Liska went to the bench and pulled the towel away, revealing an old brown leather briefcase big enough to carry a bowling ball, or the files, notes, briefs, and motions a judge might carry home at the end of the day.
“Great old briefcase,” she said. “My uncle William carried one of these when I was a kid. He was a real estate attorney.”
Bobby Haas said nothing. He looked from the briefcase to Liska.
“Lawyers like to carry so much paper,” she said. “I think it makes them feel like they must be important. Uncle William had one arm longer than the other from hauling that briefcase around.”
Stamped in gold beneath the heavy brass clasp and lock was a name partially rubbed away over the years, but she could still make it out:A. H. GREER, ESQ.
“Where did you get this, Bobby?” Liska asked as she straightened up and looked hard at the boy.
“I don’t remember. Salvation Army, I think.”
“Really? The things you can find,” she said. “This is really nice. They don’t even make them like this anymore. Did you know Judge Moore had one just like this?”
“No. How would I know that?”
“I don’t know,” Liska said. “You tell me. It was stolen from her when she was attacked Friday night.”
“Are you saying you think I stole it?” he said, becoming visibly upset at the idea. “I didn’t. That’s not even her name.”
“No, it isn’t. But I can tell you whose name it is. Alec Greer, Esquire, is Judge Moore’s father.”
Red in the face, the boy said, “Well, this isn’t hers. I got it a long time ago.”
“Then you won’t mind if I have a look inside,” Liska said.
His eyes went to the briefcase again, then back to her. He was breathing faster. “Don’t you need a warrant or something?”
“I can get a warrant. Is that what you want? I can call my partner, and we can stand here and wait for him to bring a search warrant. Then we can spend all night picking this garage apart, and it won’t make any difference. What’s in that briefcase isn’t going to change, unless you have some magical powers you haven’t shared with me.”
He was sweating a little bit now. He didn’t have an instant answer.
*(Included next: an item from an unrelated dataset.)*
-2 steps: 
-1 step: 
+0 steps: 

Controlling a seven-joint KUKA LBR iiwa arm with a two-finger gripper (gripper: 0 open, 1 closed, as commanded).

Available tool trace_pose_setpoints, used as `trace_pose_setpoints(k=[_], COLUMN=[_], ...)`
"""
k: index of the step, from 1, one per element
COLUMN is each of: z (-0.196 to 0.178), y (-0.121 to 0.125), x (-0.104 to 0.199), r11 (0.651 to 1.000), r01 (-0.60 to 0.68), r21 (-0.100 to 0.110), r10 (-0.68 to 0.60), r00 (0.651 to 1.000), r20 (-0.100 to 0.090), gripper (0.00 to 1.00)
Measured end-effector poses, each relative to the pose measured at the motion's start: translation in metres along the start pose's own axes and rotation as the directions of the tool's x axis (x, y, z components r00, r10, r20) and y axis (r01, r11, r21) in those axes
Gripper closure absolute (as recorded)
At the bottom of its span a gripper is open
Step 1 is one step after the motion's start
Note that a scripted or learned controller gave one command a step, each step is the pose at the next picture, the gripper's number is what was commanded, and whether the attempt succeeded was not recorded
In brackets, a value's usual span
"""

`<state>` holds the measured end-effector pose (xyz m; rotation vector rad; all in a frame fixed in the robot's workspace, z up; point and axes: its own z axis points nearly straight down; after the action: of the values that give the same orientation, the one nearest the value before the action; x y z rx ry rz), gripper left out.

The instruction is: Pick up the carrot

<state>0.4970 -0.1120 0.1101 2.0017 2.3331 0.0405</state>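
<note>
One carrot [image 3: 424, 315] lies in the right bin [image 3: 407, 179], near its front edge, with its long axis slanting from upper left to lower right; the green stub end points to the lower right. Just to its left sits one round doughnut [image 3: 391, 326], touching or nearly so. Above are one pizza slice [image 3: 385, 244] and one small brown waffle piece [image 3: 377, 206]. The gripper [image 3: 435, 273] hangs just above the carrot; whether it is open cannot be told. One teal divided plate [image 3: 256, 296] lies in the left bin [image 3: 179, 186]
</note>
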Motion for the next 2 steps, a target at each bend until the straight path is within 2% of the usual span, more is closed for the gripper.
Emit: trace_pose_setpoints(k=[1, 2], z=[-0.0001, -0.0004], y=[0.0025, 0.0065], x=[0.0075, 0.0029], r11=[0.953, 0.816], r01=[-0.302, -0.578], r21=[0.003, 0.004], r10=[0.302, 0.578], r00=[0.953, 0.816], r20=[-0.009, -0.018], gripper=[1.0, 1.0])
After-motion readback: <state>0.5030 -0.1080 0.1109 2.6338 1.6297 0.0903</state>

Liska could all but see the gears in his brain racing as he considered and dismissed options.
“Bobby, the only way you have this briefcase is if you took it from Judge Moore,” she said. “Turn around, spread your feet, put your arms out to your sides and your hands flat on the counter.”
He did as he was told.
“Bobby Haas,” she said, walking up behind him with handcuffs, “I’m putting you under arrest for the assault of Carey Moore.”
As she went to put one of the bracelets on him, he jabbed back hard with an elbow, hitting her square in the sternum.
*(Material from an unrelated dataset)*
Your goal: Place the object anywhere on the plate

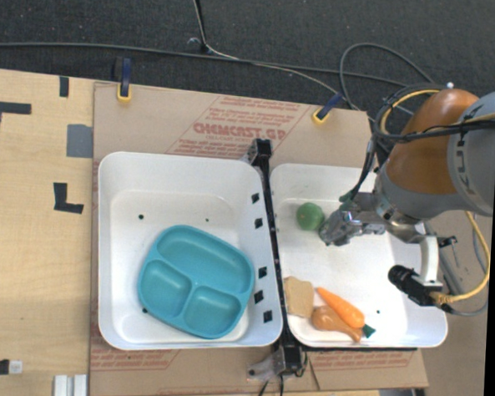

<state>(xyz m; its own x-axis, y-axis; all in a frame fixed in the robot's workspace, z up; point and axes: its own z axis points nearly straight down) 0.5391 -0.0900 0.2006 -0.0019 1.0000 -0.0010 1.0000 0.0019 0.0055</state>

Liska staggered backward, seeing stars, the wind knocked out of her.
Bobby Haas spun around from the bench with something in his hand, something he had grabbed from the tools on the wall.
A hammer.
His beautiful face had darkened and twisted with rage. He came at her, swinging the hammer as hard as he could.
Liska caught a heel on some piece of lawn equipment, went down on her back, cracked her head on the garage floor. She rolled to one side just as the hammer’s blow bounced off the concrete where her head had been.
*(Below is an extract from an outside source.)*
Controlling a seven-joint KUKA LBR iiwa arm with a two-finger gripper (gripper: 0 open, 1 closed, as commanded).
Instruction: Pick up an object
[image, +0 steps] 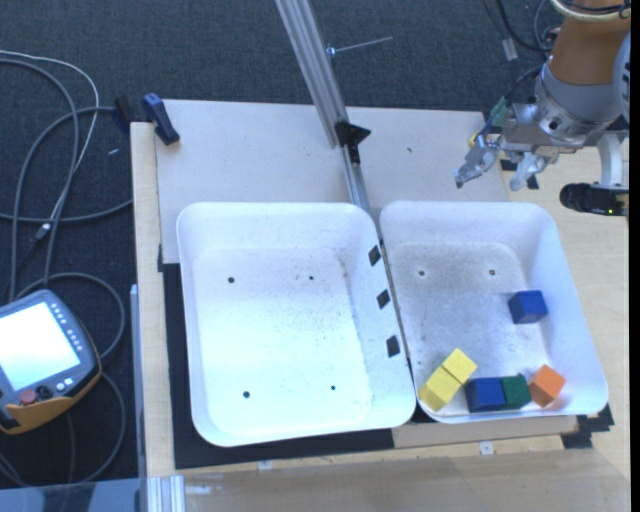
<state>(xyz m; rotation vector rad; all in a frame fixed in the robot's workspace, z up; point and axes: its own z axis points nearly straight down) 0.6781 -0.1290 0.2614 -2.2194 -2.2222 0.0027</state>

Making it to her hands and knees, she scrambled under the handles of a wheelbarrow and shot forward, gaining her feet.
The hammer hit the wheelbarrow and it rang like a Chinese gong.
“You fucking bitch,” he said, but he didn’t shout.
That frightened her almost as much as his actions. He was trying to kill her yet had the presence of mind not to shout, not to be heard by a neighbor or by his father inside the house.
He kept coming with the hammer.
Liska rounded a bicycle and shoved it into his path.
His eyes were absolutely black. Flat black, bottomless, emotionless. Like a snake, like a shark, like a killer.
She pulled her weapon, but he was so close she barely had it out of the shoulder holster before he was on her.